Bu durum, modern yer adlarının artık ekolojik gerçekliği yansıtmaktan uzak olduğunu gösteriyor. The Cuckoo’s Lea kitabının yazarı Michael Warren, yer adlarının bir zamanlar ekolojik gerçekliği yansıttığını, ancak modern eşdeğerinin “doğa yoksunluğuna değinmeden bunu ele almanın aldatıcı, ucuz ve kolay bir yolu” olduğunu savundu. Bu, halkın doğaya duyduğu sevginin, onu gerçekten korumak yerine, sembolik adlarla maskelenmesi anlamına geliyor.
Hükümetin rolü ve planlama baskısı
2023 Doğa Durumu raporunda İngiltere “Dünya’da doğanın en çok tükendiği ülkelerden biri” olarak adlandırılmıştı. Bu bağlamda RSPB, İngiltere’deki planlama ve altyapı tasarımının son aşamasına girmesiyle birlikte, hükümete doğayı desteklemek için daha fazla şey yapması çağrısında bulundu.
- Çevre Standartlarının Zayıflatılması: Hükümet, Ekim ayında her yeni eve hızlı tuğla döşenmesini öngören tasarı değişikliğini desteklemekten vazgeçmişti. RSPB, doğayı restore eden bir planlama sistemine sahip olmanın “mümkün ve elzem” olduğunu savunuyor.
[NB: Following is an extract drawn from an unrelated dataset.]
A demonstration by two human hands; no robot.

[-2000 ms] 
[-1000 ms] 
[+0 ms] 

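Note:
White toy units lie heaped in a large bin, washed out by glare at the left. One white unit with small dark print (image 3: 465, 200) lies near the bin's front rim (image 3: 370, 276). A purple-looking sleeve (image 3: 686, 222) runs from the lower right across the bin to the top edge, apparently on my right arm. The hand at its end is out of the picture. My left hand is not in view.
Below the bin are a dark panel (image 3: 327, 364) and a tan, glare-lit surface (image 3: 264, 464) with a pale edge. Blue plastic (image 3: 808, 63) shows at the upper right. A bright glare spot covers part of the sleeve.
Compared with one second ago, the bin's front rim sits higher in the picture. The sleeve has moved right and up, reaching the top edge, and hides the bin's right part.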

- Kamuoyu Desteği: More in Common’ın araştırmasına göre, İngilizlerin yalnızca yüzde 20’si daha fazla ev inşa etmek için çevre standartlarının zayıflatılması gerektiğini düşünüyor. Bu durum, halkın doğa koruma konusunda hükümetten daha fazla adım atmasını beklediğini gösteriyor.
RSPB elçisi Deborah Meaden, yeni gelişmelerde insanların doğaya olan sevgisinin takdir edilmesini harika bulduğunu, ancak “doğa kaybını durdurmak ve tersine çevirmek için somut adımlar görmemiz gerektiğini” belirtti.

Türkiye’de kentsel yayılım ve ekolojik isimler
İngiltere’deki bu ironik durum, Türkiye’deki büyükşehirlerde yaşanan hızlı kentsel yayılım ve doğal alan tahribatı sorunlarıyla paraleldir. Türkiye’de de yeni yapılaşma bölgelerinde, yok edilen arazinin ekolojik özelliklerini yansıtan, ancak gerçekte o canlıların yaşam alanlarının kalmadığı “Yeşil Vadi,” “Koru Evleri” veya “Kuşkonmaz” gibi isimler sıkça kullanılmaktadır.
Uzmanlar şu noktaya dikkat çekiyor: İngiltere’deki gözlem, Türkiye için de geçerlidir. Kentsel yayılım hızlanırken, yerel yönetimler ve müteahhitler, çevre bilincini sembolik isimlerle (örn. Çamlık Sokak) tatmin etmeye çalışmakta, ancak bu sırada kentin akciğerlerini oluşturan çayır, ormanlık veya sulak alanları yok etmektedir. Türkiye’nin, Kentsel Planlama süreçlerine, biyoçeşitliliği ve ekolojik koridoru sadece isimlerde değil, gerçek fiziki altyapıda zorunlu kılacak standartları hızla entegre etmesi gerekmektedir.
Sessiz sokaklar, yok olan sesler
Bu rapor, modern toplumun doğa ile kurduğu hüzünlü ve yüzeysel ilişkiyi gözler önüne sermektedir. Sokaklara verilen tarla kuşu, kız kuşu ve bülbül isimleri, bu türlerin göklerimizden ve çayırlarımızdan kaybolmasının acısını dindirmek yerine, sadece nostaljik bir anma işlevi görmektedir. İngiliz Ornitoloji Vakfı’nın da belirttiği gibi, “Bir zamanlar aşina olduğumuz tarla kuşları, bülbüller ve ebabiller, artık isim olarak değil, daha az tanıdık geliyorlar.” Gerçek koruma, güzel isimler vermekle değil, habitatları restore eden, kuşların ötüşünü duymamızı sağlayacak somut planlama ve yasal düzenlemelerle mümkündür. İronik isimlerle dolu sessiz sokaklarda yaşamaktansa, doğanın sesini yeniden duymayı hak ediyoruz.
Kaynak: RSPB Raporu (2004-2024 OS Açık İsimler Verileri), The Cuckoo’s Lea (Michael Warren), 2023 Doğa Durumu Raporu.